RotFuchs 210 – Juli 2015

Karin Leukefeld legte eine bemerkenswerte
Analyse des Nahen und Mittleren Ostens vor

Befund: Flächenbrand

Bernd Fischer

Leser der „jungen Welt“ und auch des „nd“ kennen Karin Leukefeld. Sie schätzen ihre durch profunde Sachkenntnis geprägten Beiträge von Brennpunkten im Nahen und Mittleren Osten, die sich durch eine realistische Darstellung des Geschehens wohltuend von den meisten Ergüssen des „Mainstreams“ abheben.

Die kompetente Berichterstatterin vom Ort des Geschehens hat jetzt ein Buch vorgelegt, dem eine große Leserschaft zu wünschen ist. Es zeichnet sich durch erfreuliche Faktendichte aus und analysiert Entwicklungen, über die Karin Leukefeld seit mehr als 15 Jahren aus dem Nahen Osten informiert. Ihr aktuelles Fazit lautet: Flächenbrand. Seit 2011 hatten viele Stimmen davor gewarnt. Kenner der Materie sahen voraus, daß die massive äußere Einmischung in den durch die Medien überhöht dargestellten „arabischen Frühling“ zur militärischen Verwüstung und vorsätzlichen Zerstörung souveräner Staaten wie Syrien und seiner Nachbarn sowie zur nachhaltigen Destabilisierung der gesamten Region führen werde. Die Autorin läßt keinen Zweifel daran, wer die Hauptverantwortung für diese den Weltfrieden gefährdende Entwicklung trägt: „Die USA, die als alleinige Weltmacht die Führung über andere souveräne Staaten beanspruchten, setzen UNO-Resolutionen und das Völkerrecht nach eigenen Interessen durch bzw. außer Kraft. Wer dem folgt, wird Partner, wer dem nicht folgt, gilt als Feind.“

Auf 230 Seiten versteht es Karin Leukefeld, die Dialektik von imperialistischem Hegemonialstreben, aggressiver Intervention und regionalen Interessenkonflikten anschaulich darzustellen.
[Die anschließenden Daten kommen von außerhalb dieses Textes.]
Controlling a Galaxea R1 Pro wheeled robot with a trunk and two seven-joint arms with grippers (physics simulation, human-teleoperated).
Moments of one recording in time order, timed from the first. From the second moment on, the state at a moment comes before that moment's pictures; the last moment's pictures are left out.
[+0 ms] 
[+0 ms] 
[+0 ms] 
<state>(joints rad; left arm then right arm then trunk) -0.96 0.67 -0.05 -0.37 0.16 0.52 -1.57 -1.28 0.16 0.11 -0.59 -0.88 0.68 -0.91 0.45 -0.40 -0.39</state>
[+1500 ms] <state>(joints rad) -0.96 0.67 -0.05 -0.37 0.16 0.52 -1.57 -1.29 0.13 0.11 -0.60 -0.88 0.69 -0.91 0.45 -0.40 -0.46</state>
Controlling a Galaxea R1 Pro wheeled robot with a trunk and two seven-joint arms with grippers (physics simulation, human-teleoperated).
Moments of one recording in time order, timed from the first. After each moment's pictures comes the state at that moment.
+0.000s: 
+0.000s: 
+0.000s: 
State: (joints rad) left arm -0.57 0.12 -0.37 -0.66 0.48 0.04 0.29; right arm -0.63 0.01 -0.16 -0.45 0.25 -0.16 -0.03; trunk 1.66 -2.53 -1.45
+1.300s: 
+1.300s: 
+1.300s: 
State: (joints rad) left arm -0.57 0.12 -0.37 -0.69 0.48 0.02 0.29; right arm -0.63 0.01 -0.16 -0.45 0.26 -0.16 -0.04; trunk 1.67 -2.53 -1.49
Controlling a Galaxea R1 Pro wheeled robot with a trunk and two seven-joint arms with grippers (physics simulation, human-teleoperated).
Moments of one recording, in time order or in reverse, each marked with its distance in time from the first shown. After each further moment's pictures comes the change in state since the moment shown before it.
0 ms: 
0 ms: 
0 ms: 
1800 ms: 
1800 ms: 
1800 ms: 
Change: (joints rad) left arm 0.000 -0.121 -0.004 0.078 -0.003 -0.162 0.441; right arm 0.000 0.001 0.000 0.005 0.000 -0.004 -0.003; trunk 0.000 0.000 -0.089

Am Beispiel Syriens vermittelt sie überzeugend, wie die der gesamten Region des Nahen und Mittleren Ostens zugedachten Segnungen der amerikanischen „Neuordnung“ durchgesetzt werden und mit welchen unsäglichen Opfern die US-Hegemonie vorangetrieben wird.

Sie beschränkt sich nicht darauf, sondern zeigt, daß „auch die ,Partner‘ der USA eigene Interessen“ verfolgen. Sie belegt, daß Washington und dessen Komplizen bereits seit längerem „auf den Sturz von Bashar al-Assad hingearbeitet hatten, weil dieser ihre Vorstellungen der Weltordnung nicht teilte“. Zu letzterem gehört natürlich, daß er in seiner Kooperation mit Rußland eigenen Interessen folgt und nicht den Vorgaben aus Übersee.
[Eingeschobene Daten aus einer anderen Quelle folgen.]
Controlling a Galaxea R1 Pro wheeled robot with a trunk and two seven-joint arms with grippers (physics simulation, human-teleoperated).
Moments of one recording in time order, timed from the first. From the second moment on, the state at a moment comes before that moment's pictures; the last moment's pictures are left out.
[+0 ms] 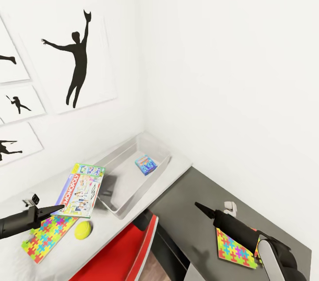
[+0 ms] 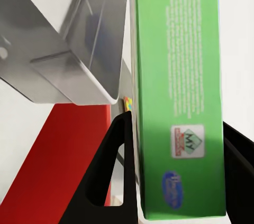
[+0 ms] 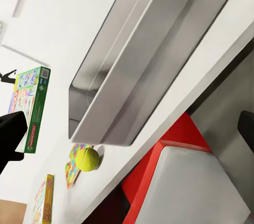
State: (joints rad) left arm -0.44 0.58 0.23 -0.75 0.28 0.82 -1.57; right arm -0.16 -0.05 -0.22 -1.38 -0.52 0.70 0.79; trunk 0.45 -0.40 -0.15
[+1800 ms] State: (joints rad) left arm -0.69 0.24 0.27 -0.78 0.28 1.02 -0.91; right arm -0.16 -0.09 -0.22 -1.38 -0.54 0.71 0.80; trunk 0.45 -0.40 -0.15
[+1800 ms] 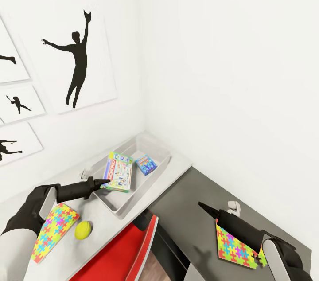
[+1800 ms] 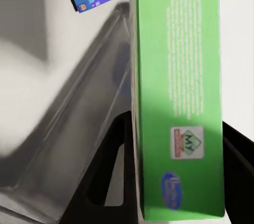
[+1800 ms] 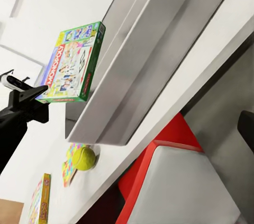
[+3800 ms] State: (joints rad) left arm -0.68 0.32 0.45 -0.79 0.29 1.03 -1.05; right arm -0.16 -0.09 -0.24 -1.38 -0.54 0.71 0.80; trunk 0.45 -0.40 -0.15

Anhand des selbst Erlebten vermittelt Karin Leukefeld einen Rückblick auf vier Jahre Krieg in Syrien. Das unterlegt sie mit einer prägnanten Analyse der „nationalen und internationalen Ebene des Konflikts“.
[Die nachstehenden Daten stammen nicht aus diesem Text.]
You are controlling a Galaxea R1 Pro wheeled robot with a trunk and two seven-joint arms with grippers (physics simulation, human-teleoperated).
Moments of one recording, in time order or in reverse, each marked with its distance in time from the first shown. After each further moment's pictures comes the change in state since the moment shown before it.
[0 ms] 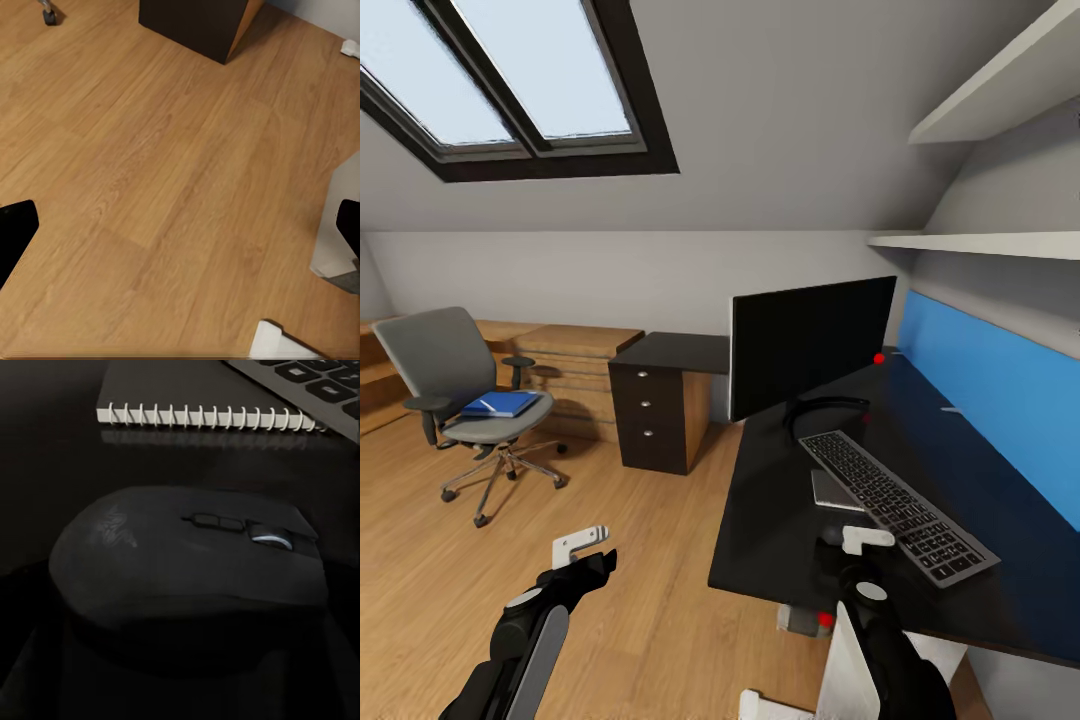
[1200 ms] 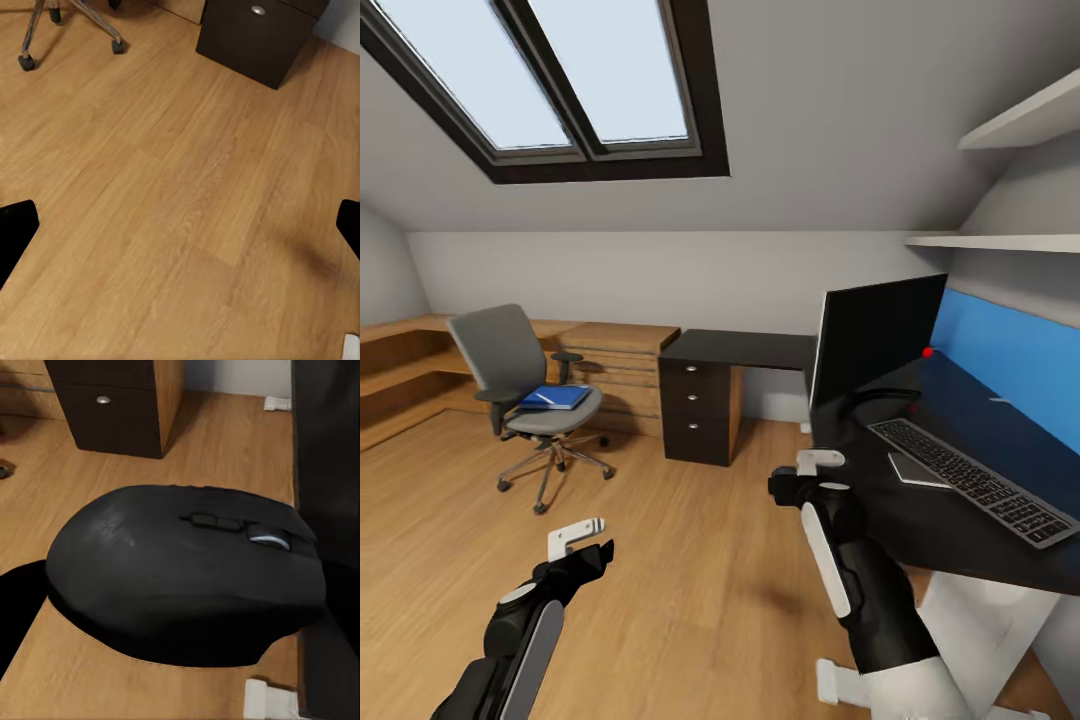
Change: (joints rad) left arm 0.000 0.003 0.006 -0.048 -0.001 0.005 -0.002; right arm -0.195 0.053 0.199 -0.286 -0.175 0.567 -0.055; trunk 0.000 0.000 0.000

Einen zweiten Teil ihres bemerkenswerten Buches widmet die Kennerin der Region Syriens Nachbarstaaten – der Türkei, Irak, Jordanien, Israel und Libanon. Sie sind Betroffene oder selbst Akteure im syrischen Bürgerkrieg. Überzeugend charakterisiert Karin Leukefeld Israels Politik der Okkupation und Obstruktion sowohl in bezug auf Syrien als auch in der israelisch-palästinensischen Auseinandersetzung. Und sie ruft in Erinnerung, daß Israel, abgesichert durch Washington und dessen Vasallen, „als Besatzungsmacht wie kein anderes UNO-Mitglied die von den Vereinten Nationen festgelegten Prinzipien gegenüber Nachbarstaaten und gegenüber der Zivilbevölkerung in Gebieten unter seiner Besatzung mißachtet. Sie weist nach, daß Tel Aviv mit westlicher und nicht zuletzt bundesdeutscher Billigung und Unterstützung zum aktiven Teilnehmer der gegen die legitime Regierung des UNO-Mitgliedstaates Syrien kämpfenden internationalen Koalition geworden ist.

Vor dem Hintergrund des Schicksals der Palästinenser seit der Teilung des britischen Mandatsgebietes 1947 und der syrisch-palästinensischen Beziehungen seitdem analysiert die Autorin deren Dilemma. Immerhin waren anfangs 560 000 Palästinenser offiziell in Syrien gemeldet. Aufschlußreich ist dabei ihre Betrachtung der wichtigsten Flüchtlingslager im Verlauf des Bürgerkrieges.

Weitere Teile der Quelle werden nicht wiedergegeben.